Reinforcement learning (RL) can be a tool for designing policies and controllers for robotic systems. However, the cost of real-world samples remains prohibitive as many RL algorithms require a large number of samples before learning useful policies. Simulators are one way to decrease the number of required real-world samples, but imperfect models make deciding when and how to trust samples from a simulator difficult. This project presents a framework, called Multi-Fidelity Reinforcement Learning (MFRL), for efficient RL in a scenario where multiple simulators of a target task are available, each with varying levels of fidelity. The framework is designed to limit the number of samples used in each successively higher-fidelity/cost simulator by allowing a learning agent to choose to run trajectories at the lowest level simulator that will still provide it with useful information. Theoretical proofs of the framework's sample complexity are given and empirical results are demonstrated on a remote controlled car with multiple simulators. The approach enables RL algorithms to find near-optimal policies in a physical robot domain with fewer expensive real-world samples than previous transfer approaches or learning without simulators.
This simple toy domain illustrates the progression of the algorithm. On the right, the 'real' world consists of an agent starting in the lower-left corner of the grid world and trying to find a policy to lead it to the upper-right goal region. Negative reward is a accumulated in the puddle. The worlds on the right consist of low- and medium-fidelity models of the real world. The learning agent transitions between levels several times, leveraging the lower-fidelity worlds to learn an optimal policy in the real world while minimizing the steps taken there.

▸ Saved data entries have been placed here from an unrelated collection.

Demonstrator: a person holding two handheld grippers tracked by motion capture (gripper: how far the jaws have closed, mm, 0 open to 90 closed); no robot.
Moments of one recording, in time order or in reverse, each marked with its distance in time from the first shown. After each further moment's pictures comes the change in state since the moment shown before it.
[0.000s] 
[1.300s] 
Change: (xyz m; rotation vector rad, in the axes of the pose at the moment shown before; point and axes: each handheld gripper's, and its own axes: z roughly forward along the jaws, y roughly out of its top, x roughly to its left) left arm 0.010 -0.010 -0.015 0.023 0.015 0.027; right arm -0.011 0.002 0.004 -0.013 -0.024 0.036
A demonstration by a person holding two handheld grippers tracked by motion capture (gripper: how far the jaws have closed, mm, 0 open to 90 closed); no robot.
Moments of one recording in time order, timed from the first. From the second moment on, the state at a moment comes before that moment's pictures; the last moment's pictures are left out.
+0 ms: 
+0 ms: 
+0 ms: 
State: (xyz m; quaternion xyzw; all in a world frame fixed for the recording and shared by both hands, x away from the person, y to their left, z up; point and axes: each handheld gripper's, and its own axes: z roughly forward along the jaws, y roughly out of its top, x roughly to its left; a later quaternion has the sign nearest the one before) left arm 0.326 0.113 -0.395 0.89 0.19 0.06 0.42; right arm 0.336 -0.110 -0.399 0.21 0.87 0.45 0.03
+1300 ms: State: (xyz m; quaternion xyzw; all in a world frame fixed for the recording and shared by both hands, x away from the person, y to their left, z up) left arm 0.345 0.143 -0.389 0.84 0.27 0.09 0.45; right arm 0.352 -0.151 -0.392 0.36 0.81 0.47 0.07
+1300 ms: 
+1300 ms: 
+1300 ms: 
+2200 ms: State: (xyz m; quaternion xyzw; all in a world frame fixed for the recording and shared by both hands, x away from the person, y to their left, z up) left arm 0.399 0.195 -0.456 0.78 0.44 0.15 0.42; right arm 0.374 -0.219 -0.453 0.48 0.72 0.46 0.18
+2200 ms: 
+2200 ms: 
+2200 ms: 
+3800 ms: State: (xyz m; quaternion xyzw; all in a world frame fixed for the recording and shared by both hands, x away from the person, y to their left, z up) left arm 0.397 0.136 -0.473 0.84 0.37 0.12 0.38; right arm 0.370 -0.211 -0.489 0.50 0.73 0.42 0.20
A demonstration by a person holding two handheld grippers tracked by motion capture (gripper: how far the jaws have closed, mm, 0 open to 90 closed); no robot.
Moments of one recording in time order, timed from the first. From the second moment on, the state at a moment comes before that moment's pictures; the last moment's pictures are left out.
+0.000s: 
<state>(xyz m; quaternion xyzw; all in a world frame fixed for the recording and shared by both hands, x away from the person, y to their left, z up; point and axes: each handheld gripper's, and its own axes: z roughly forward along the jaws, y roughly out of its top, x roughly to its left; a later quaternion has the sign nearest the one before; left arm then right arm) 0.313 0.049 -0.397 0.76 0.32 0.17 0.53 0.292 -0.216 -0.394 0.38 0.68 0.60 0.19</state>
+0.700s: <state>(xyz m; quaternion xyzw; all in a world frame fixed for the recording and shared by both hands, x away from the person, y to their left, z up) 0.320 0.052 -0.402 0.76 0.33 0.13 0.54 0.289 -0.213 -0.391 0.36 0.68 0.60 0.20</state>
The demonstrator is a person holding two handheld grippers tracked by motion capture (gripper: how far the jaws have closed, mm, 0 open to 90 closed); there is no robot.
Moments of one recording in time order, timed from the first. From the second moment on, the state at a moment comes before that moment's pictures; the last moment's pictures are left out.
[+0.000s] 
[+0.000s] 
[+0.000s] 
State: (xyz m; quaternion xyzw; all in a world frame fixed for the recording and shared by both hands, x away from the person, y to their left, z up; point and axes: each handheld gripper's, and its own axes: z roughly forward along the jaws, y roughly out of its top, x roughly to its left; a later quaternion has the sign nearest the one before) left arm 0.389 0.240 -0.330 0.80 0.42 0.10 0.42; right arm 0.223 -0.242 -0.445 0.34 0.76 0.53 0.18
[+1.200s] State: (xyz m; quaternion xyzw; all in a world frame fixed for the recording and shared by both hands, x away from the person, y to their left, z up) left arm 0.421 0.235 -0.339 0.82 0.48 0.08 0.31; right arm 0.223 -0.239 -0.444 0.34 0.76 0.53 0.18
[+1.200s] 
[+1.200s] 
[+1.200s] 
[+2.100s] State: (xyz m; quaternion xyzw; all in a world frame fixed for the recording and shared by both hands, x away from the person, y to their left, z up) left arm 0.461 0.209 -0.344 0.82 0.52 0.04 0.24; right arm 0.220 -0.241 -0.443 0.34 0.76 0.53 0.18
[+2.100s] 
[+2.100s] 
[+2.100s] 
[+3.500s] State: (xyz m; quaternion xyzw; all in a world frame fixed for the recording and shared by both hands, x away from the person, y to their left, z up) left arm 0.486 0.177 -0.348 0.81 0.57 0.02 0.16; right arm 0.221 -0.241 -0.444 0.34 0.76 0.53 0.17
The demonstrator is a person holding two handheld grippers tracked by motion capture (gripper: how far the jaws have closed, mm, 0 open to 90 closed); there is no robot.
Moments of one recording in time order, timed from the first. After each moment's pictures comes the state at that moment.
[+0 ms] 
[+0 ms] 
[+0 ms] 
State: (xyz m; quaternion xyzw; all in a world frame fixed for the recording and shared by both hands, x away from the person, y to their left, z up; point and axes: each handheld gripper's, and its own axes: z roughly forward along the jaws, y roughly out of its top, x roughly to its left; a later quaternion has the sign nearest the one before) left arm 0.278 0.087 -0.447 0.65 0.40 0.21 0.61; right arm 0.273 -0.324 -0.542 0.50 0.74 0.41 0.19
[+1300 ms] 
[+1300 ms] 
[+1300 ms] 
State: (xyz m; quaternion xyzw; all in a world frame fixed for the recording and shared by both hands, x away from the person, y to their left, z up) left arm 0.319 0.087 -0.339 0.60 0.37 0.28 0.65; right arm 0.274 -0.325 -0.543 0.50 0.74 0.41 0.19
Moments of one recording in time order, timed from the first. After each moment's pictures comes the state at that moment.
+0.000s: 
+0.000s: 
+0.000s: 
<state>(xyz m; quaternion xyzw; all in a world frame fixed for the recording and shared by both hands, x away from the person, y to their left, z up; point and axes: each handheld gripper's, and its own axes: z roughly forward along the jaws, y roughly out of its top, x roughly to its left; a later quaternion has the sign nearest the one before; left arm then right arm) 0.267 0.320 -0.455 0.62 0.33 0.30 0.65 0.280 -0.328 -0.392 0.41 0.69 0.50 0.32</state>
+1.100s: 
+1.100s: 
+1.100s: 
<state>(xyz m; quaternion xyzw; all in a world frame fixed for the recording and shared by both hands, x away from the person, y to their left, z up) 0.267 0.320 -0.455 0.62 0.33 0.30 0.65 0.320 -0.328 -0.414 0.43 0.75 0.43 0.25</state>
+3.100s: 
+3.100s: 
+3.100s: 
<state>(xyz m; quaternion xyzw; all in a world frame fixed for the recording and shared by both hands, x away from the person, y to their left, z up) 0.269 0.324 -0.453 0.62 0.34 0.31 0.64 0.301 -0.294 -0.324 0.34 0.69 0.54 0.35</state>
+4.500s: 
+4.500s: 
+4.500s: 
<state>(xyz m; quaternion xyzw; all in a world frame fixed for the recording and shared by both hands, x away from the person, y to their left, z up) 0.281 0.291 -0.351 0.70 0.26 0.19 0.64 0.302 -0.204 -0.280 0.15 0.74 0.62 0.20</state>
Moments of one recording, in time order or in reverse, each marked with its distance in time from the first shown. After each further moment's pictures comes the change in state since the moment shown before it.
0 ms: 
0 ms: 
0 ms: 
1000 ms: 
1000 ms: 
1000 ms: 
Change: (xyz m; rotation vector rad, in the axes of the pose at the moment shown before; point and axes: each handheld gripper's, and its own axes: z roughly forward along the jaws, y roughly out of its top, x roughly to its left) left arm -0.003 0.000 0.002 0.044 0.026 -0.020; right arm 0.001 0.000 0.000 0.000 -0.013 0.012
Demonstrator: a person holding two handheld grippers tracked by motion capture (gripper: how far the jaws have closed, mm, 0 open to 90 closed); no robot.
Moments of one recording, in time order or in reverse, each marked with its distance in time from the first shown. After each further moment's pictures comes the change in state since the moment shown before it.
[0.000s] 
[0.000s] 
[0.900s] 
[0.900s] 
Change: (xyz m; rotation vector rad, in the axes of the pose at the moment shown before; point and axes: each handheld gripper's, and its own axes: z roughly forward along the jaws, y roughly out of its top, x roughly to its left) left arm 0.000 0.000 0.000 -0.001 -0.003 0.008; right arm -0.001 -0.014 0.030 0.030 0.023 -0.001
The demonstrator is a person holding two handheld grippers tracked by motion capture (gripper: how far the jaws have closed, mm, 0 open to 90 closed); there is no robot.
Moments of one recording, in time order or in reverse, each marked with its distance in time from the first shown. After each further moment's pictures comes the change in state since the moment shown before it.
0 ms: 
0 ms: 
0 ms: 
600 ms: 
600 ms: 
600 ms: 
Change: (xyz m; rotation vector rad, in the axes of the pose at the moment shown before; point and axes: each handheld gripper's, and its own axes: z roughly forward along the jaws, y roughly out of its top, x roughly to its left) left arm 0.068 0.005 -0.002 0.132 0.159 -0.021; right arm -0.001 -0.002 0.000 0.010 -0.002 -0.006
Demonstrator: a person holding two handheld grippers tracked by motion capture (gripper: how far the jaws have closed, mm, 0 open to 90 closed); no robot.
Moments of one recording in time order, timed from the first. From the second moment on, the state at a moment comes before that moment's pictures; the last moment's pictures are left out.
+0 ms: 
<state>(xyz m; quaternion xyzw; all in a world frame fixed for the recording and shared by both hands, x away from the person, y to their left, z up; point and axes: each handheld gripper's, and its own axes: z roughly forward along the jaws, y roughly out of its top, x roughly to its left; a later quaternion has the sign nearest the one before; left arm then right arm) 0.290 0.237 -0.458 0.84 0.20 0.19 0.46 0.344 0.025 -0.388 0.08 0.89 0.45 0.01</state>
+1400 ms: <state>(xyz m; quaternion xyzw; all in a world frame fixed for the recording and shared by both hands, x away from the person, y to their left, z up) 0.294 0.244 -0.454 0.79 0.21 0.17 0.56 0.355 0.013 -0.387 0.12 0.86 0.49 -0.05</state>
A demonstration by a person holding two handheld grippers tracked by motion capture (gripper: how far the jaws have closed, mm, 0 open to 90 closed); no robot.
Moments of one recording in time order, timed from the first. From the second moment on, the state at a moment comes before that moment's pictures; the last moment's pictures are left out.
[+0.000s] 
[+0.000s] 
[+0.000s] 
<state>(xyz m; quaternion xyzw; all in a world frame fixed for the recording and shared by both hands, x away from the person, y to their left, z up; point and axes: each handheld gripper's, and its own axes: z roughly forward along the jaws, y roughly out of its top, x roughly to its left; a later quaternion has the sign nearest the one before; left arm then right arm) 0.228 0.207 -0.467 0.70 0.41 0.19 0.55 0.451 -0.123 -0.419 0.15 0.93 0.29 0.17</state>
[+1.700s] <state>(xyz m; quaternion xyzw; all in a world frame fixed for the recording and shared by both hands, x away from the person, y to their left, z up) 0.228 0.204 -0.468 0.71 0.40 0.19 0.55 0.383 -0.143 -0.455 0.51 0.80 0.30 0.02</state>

The MFRL framework is demonstrated in this real-world remote-controlled (RC) car domain. The RC car learns a policy for quickly racing around a track by efficiently utilizing two available simulators.
Recently, we have extended the MFRL framework to include domains with continuous representations of the states and actions. Here, an inverted pendulum is balanced by using simulated data as a prior for both policy parameters the dynamics model. Using the simulated data leads to learning with 3 times less data than without using a simulator.